Well back to my premise, could you not sort of figure that out by the access patterns? Subsequently the people that give the permission have contacted you about it, what else are we needing? Perhaps you could have the notion of "private" shares.
Would it be reasonable to identify your users? Perhaps require and SMS or something to gain membership and then when there is this deduplication case why couldn't you contact them to find out if it's valid or not?
>Well back to my premise, could you not sort of figure that out by the access patterns?
You "could", but you could be wrong and cheese off your users. Who's to say that an indie label isn't using your service for cheap file hosting? Just because $file is getting a lot of hits (and "lot" needs to be defined here) doesn't mean that those uses are necessarily infringing.
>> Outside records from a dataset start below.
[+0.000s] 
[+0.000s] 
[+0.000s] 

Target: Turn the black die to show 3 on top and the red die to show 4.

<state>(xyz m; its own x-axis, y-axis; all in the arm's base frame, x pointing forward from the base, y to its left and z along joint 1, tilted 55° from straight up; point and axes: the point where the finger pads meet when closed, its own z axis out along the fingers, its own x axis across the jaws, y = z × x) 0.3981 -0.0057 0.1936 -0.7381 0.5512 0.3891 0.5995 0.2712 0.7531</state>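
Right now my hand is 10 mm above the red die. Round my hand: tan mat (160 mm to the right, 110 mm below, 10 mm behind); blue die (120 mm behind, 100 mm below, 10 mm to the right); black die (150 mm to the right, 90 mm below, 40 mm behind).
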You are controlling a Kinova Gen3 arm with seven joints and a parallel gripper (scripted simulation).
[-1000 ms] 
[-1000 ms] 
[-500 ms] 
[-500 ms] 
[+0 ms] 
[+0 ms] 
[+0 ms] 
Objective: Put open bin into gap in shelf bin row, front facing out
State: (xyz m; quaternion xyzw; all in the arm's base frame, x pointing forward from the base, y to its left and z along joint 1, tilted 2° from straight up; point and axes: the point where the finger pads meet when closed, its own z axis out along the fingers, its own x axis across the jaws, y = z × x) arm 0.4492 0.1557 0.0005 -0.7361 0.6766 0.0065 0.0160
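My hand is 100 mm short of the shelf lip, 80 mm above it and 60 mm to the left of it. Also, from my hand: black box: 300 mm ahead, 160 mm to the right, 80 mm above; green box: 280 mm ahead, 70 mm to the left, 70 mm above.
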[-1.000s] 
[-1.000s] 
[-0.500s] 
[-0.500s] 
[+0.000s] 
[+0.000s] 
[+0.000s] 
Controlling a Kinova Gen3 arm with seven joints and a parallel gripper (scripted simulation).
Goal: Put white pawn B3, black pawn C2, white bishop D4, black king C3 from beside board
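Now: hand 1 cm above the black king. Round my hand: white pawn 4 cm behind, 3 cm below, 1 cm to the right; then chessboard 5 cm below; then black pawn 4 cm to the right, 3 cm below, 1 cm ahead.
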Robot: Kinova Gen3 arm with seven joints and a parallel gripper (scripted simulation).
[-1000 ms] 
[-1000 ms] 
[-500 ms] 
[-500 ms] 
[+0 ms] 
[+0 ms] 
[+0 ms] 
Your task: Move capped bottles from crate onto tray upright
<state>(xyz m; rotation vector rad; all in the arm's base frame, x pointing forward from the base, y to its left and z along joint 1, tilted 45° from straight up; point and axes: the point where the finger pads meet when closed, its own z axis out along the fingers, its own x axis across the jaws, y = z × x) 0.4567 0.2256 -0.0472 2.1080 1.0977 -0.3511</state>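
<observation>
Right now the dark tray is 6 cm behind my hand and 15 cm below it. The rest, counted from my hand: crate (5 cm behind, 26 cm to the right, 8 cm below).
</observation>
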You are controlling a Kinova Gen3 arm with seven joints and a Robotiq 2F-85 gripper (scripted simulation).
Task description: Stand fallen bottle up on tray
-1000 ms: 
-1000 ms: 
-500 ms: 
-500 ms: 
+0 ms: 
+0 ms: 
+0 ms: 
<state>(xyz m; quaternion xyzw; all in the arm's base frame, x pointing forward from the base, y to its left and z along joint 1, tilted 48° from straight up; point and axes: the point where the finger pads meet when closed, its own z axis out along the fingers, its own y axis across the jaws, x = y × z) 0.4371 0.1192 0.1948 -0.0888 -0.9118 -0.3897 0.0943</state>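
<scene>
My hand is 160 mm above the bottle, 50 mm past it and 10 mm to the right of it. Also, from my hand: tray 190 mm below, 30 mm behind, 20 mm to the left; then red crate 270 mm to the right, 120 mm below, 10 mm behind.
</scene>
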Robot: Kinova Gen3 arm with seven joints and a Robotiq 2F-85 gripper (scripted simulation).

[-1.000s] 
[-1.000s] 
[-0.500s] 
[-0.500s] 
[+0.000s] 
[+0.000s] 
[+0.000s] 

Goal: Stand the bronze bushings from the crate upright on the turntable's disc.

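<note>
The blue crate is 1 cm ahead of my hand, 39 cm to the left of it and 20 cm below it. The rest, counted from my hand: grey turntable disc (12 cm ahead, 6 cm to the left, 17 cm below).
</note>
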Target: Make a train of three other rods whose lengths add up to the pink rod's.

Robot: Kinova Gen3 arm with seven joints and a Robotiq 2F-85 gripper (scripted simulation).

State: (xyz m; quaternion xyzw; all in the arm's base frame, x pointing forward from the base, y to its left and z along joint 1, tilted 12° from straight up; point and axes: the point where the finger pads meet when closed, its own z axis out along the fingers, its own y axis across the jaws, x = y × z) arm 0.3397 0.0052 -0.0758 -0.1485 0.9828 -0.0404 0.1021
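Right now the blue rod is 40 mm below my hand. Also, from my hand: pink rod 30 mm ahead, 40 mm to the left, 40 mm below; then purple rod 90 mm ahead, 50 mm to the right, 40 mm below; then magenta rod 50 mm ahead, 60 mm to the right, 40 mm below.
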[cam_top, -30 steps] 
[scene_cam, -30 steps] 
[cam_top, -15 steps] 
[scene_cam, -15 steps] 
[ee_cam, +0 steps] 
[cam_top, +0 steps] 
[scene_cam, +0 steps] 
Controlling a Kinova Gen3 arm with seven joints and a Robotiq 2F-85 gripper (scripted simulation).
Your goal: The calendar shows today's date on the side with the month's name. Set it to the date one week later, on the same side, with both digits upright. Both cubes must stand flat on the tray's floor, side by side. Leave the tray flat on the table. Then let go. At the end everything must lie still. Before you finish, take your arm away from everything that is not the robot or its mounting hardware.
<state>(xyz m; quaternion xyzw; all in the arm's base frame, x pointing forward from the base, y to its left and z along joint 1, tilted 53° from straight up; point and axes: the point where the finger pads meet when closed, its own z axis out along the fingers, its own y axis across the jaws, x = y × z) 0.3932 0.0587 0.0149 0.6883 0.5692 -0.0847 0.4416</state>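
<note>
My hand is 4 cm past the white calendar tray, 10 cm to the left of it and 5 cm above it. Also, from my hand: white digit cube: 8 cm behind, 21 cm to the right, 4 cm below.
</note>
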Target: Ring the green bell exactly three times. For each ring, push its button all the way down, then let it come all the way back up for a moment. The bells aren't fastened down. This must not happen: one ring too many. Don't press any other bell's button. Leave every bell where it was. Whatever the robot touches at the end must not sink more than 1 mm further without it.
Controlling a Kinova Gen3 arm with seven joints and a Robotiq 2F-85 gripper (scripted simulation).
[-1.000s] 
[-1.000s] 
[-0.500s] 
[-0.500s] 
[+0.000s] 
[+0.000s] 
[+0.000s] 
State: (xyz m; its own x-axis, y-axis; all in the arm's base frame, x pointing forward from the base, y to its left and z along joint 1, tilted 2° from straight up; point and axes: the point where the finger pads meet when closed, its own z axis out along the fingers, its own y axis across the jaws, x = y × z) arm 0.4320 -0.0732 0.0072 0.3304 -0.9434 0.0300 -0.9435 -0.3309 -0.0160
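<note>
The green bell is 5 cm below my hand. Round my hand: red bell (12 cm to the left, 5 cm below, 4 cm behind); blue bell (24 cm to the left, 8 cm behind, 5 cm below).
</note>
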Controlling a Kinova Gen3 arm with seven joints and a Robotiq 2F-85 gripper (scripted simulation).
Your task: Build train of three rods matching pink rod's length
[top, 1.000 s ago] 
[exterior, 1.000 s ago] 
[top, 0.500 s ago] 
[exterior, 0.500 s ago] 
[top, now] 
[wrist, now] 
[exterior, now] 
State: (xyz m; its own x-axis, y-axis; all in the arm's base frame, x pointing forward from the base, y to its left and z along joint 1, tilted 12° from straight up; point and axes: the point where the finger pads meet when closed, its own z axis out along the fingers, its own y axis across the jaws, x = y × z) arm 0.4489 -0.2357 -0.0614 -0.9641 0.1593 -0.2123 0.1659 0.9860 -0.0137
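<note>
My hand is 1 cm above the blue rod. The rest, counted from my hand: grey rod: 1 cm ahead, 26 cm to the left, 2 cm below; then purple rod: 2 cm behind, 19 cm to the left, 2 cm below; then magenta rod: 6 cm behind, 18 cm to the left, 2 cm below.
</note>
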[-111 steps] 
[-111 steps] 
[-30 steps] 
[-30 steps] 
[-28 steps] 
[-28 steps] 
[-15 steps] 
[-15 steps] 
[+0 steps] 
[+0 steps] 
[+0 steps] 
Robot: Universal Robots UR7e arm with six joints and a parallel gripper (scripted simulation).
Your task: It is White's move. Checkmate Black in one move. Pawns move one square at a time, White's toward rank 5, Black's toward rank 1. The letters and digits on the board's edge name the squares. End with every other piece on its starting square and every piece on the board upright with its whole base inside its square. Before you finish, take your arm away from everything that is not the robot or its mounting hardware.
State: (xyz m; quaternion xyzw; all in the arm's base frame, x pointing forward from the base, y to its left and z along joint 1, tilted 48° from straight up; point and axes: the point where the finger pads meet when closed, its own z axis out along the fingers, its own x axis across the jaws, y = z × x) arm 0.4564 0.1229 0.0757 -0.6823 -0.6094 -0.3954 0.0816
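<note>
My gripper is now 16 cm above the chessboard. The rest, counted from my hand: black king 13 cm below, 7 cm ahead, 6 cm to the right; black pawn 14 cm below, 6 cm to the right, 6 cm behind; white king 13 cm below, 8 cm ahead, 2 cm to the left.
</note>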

And then we're back to the links + deduping problem anyways. Let's say you've determined that 3 of the 9 non-DMCA'd links are coming from CoolHotWarez.ru (first remembering that the law doesn't require you to do this research, and second remembering that any warez site worth a crap uses an anonymizer to strip referrer URLs ANYWAYS...) - You take them down.
The 6 left don't have much traffic, so your metric kind of falls apart. And all this would result in would result in warez kiddies uploading two copies of each file, keeping one secret and sharing the other.
So... you'd ask the pirates if they were valid or not? The copyright holder is literally the only person who knows who does and does not have permission, so they're the only one who can reliably inform others. Though some of the big copyright holders have trouble keeping track of what they have and have not approved, as was show in the Viacom case.
Big websites operate at scale. Think millions of users and thousands of new ones each day. Things like this are not compatible with manual processes. And if you look at something like YouTube, I think they get more than a week's worth of video uploaded every day.
Half of the problem is that there isn't a reasonable way to enforce this.
Would it be reasonable to identify your users? Perhaps require and SMS or something to gain membership and then when there is this deduplication case why couldn't you contact them to find out if it's valid or not?